Kellar, who was born in Hagersville, Ontario, starred in both hockey and softball at the Ivy League school Brown University in Providence, Rhode Island. The psychology major has since been inducted into the school's athletic Hall of Fame.

She has since earned a Masters of Business Administration from Sir Wilfried Laurier University. She retired from the national team though continued to play hockey in Burlington. She is active on the motivational speaking circuit, including teaming with hockey teammate Cheryl Pounder in providing coaching presentations for management professionals.

Colleen Sostorics


Talk about an amazing storybook ending. Colleen Sostorics went from impossible dreams in small town Saskatchewan to striking gold on the biggest stage in the world.

Colleen Sostorics, who grew up in the farming community of Kennedy, Saskatchewan, capped her hockey career with an Olympic gold medal on home ice in the Vancouver 2010 Olympic games. The 30 year old then left the game at the very top of her profession.

"Having a chance to step on the ice at GM Place in front of the Canadian fans and get that gold medal with my teammates who had fought so hard all year, that's definitely a highlight of my career," she told the Regina Leader-Post.  "But, looking back at it, there have been so many other highlights that weren't necessarily involving gold medals. I think back to my days of playing minor hockey in Kennedy. When we got to that league final in bantam (she was the captain of the boys team), that was a huge deal, and the first time I ever wore the (Canadian) jersey in 1998 with the under-22 team, and my first chance on the senior team in 2001. There's a lot of milestones that are really important and things that I'll cherish and always remember.

"I couldn't ask for anything more. I don't know if you can top that as an athlete," she added. "I knew I was going to try to make this team and hopefully win a gold medal for Canada. Once that was accomplished it took a few months to think about it and decide. Four years is a long time until the next Olympics and I think that was kind of out of the question. Might as well hang 'em up now and see what's next."

"Of course it was a difficult decision but I know it's the right decision," said Sostorics, who retired as the third-highest scoring defender in Team Canada history. "I've had a really rewarding career. Now I'm just looking forward to what comes next, all the adventures and challenges that will go with the second stage of my life."

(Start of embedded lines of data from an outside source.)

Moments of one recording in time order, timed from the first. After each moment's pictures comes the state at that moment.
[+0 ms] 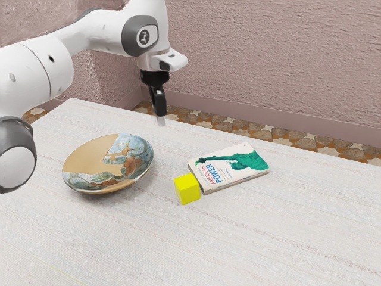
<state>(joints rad) -0.21 0.50 0.17 -1.16 -0.07 1.55 0.77</state>
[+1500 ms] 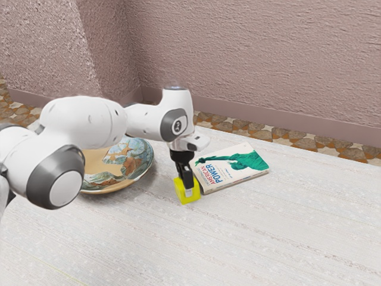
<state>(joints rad) -0.27 0.77 0.21 -1.37 -0.26 1.94 0.81</state>
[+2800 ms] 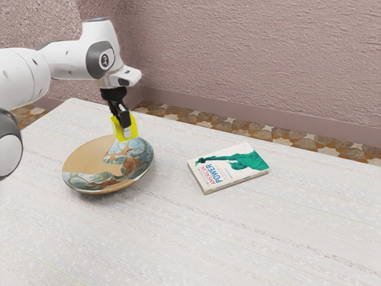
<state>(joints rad) -0.14 0.43 0.37 -1.46 -0.18 1.82 0.80</state>
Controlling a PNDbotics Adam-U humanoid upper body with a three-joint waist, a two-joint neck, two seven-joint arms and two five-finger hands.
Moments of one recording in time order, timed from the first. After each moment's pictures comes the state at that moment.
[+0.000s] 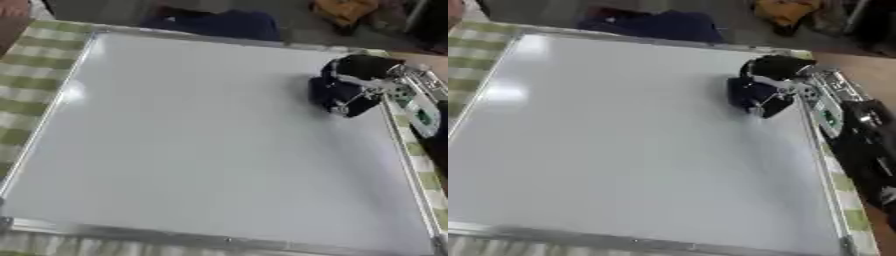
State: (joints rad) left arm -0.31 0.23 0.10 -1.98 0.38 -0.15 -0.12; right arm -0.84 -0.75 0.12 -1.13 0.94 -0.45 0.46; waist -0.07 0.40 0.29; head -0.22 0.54
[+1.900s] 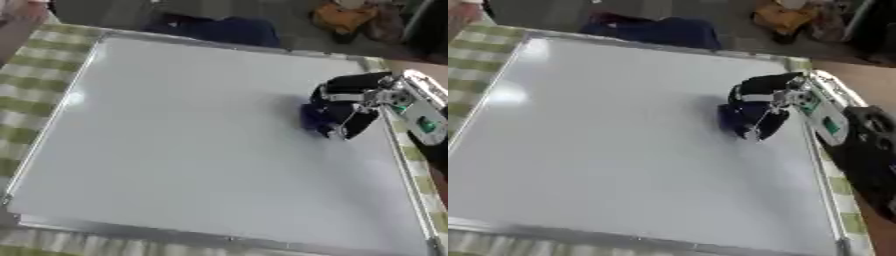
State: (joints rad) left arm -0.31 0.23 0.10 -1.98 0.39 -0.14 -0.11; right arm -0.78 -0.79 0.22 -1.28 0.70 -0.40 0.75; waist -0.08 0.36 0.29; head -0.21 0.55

Sostorics is a three-time Olympic gold medallist (2002, 2006 and 2010) and a three-time world champion (2001, 2004 and 2007). In 139 games with the Canadian national team the defender scored 13 goals and 53 points.


Sostorics has a bachelor's degree in economics from the University of Calgary. She works the motivational speaking scene and returns to help her parents on the family farm. She plans to stay very involved in hockey and sports (she is a notable fastball and rugby player, too), be it as a coach or administrator.

"That's where my passion lies," said Sostorics. "I think we all know, all of us Canadians, this game gets in your blood. You can't ever leave it for good. It's the game I love and it has played such a major role in my life. I want to stay involved in some capacity and give back to a community that has given so much to me."